:: Recorded information ::

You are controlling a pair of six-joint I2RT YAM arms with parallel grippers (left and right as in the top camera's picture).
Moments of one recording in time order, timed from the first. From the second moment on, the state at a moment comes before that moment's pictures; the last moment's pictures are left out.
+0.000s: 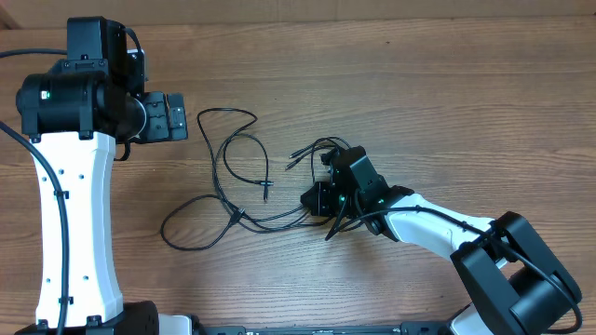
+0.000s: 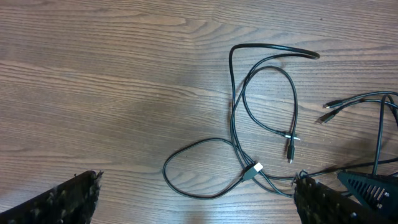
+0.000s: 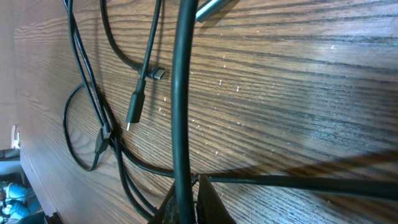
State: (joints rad) left arm 0.04 1.58 1.89 -1.48 -0.06 -0.10; right arm 0.61 1.71 0.75 0.06 -0.41 0.71
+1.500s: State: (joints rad) left arm 0.04 1.58 1.89 -1.48 -0.06 -0.10; right arm 0.61 1.42 1.58 -0.67 -0.04 0.47
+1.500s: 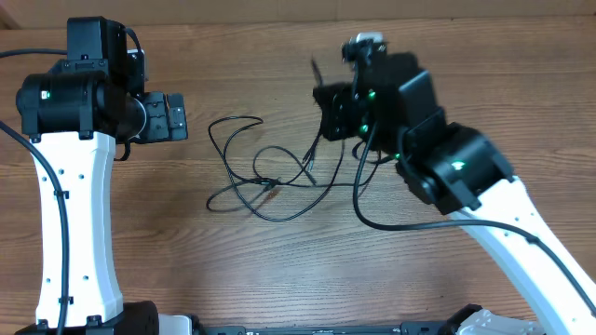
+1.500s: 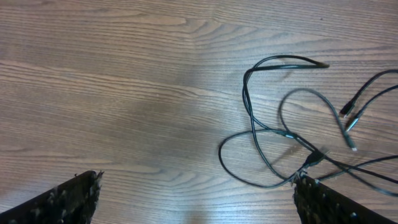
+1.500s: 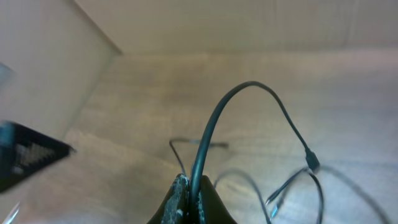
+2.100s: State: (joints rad) left arm 0.04 1.58 1.89 -1.48 -0.06 -0.10; right arm 0.61 1.42 1.97 -0.66 0.10 0.28
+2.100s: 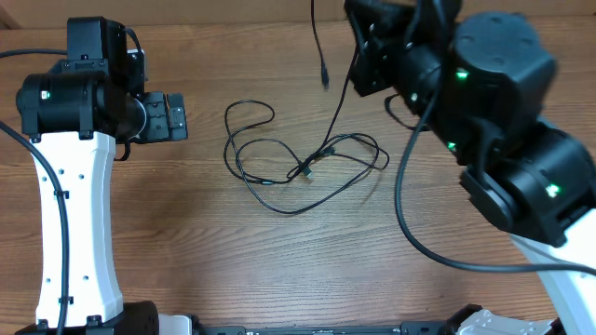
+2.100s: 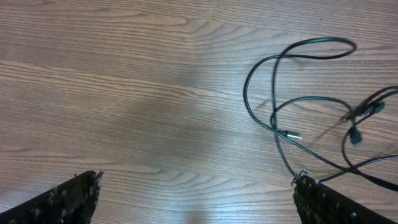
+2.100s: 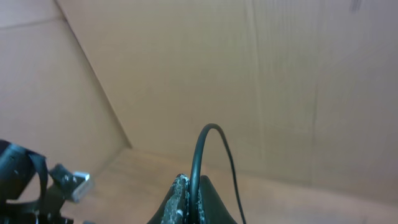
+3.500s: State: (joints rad) left arm 0.04 1.58 1.89 -1.31 0.05 -0.10; right arm 0.61 1.42 2.02 -0.91 0.24 0.17
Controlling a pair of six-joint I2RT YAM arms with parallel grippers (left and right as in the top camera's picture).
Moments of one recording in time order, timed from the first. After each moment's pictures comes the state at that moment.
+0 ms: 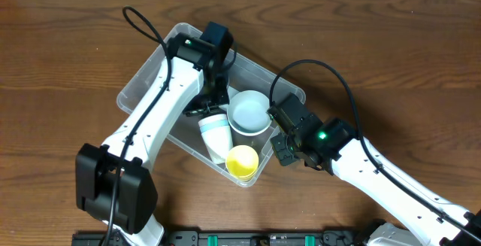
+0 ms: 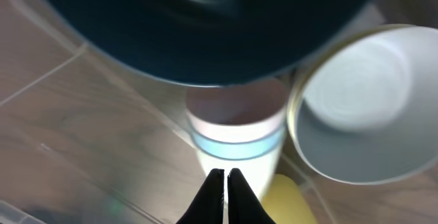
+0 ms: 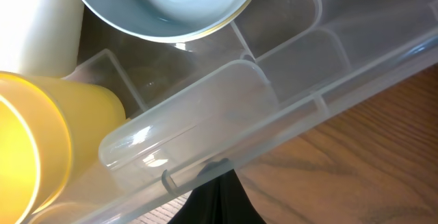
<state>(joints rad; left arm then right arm) -0.41 1.79 1.56 -1.35 -0.01 -0.65 0.73 1.40 1.00 -0.86 0.04 0.30</state>
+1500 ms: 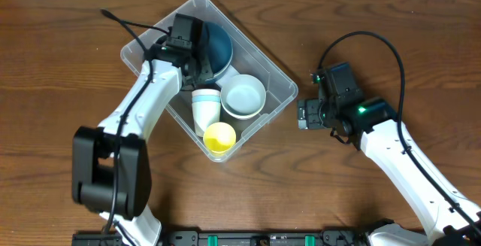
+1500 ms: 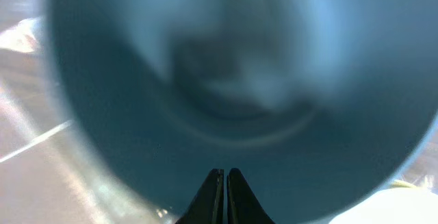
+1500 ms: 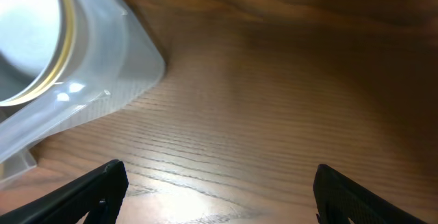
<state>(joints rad) -0.24 1.85 1.37 -0.67 -0.02 -0.44 0.39 1.40 1.00 -0.73 0.06 0.28</state>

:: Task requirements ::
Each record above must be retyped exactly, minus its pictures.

:: Your solution ::
You are controlling a pair of six-joint I2RT YAM arms with parallel grippers (left and right as in the top camera's picture).
Moments of one recording in time order, timed from the first. From the second moment on, the state at a moment comes before that moment's pictures; the last moment's pictures are left out.
+0.000s: 
+0.000s: 
+0.000s: 
State: (joints rad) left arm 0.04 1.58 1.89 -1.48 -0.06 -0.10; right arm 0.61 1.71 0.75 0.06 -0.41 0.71
+1.500s: State: (joints rad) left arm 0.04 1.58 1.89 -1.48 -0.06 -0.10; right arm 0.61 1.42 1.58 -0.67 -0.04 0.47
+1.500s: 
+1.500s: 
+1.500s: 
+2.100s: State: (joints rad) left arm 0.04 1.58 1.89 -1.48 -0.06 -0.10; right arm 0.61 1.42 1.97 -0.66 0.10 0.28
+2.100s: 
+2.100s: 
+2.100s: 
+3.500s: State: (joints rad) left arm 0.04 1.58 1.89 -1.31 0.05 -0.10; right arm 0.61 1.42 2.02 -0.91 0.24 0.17
Controlling a pair of six-joint I2RT YAM arms with parallel grippers (left and right as in the top camera's picture).
Moments of one recording in time order, timed from the first. After each moment's pictures comes the state at that moment.
+0 ms: 
+0 ms: 
+0 ms: 
<state>(joints rad; left arm then right arm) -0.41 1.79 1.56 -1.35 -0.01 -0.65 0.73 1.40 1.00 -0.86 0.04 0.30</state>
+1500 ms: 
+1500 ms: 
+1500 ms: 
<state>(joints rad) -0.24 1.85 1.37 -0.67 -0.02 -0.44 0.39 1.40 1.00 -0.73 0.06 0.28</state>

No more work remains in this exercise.